- _Requirement_:
Give back all of the data exactly, with every picture omitted.

═══

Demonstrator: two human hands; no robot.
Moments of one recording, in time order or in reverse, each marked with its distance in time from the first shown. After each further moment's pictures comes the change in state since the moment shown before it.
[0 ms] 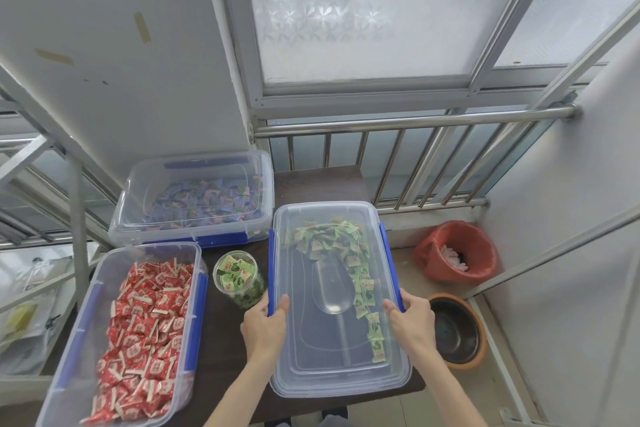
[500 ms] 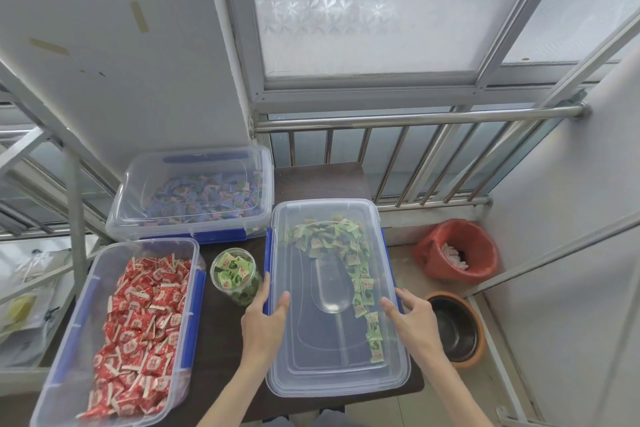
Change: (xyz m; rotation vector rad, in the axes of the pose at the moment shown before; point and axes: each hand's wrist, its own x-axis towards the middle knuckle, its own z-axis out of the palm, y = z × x) left_hand -0.001 0.004 -0.002 0.001 -0.056 0.156; right_hand 0.007 0.007 -0.007 -0.039 -0.105 -0.024
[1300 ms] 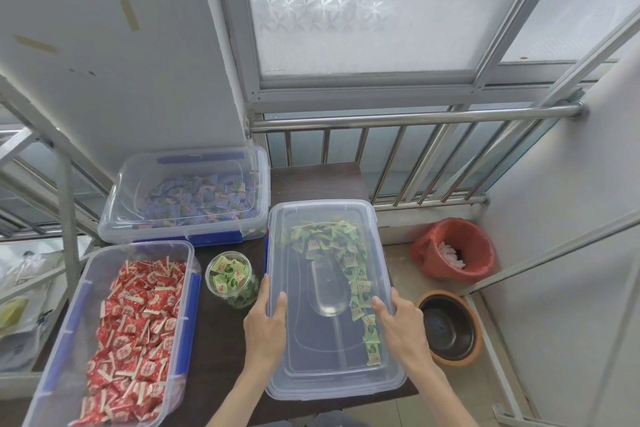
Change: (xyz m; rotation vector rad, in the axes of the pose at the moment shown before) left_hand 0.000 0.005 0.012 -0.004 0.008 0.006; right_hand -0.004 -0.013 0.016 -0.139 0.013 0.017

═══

- _Completed exercise_:
Demonstrator: two human hands; no robot.
Moments of one recording, in time order or in reverse, each marked with its distance in time from the first shown. After each further moment's pictures comes the change in state since the moment shown before it.
[0 ms] 
[500 ms] 
Change: (xyz m; rotation vector rad, in the axes of the pose at the moment shown before; point and axes: each hand's wrist, its own x-axis towards the middle knuckle, its own z-axis out of the palm, y = z × x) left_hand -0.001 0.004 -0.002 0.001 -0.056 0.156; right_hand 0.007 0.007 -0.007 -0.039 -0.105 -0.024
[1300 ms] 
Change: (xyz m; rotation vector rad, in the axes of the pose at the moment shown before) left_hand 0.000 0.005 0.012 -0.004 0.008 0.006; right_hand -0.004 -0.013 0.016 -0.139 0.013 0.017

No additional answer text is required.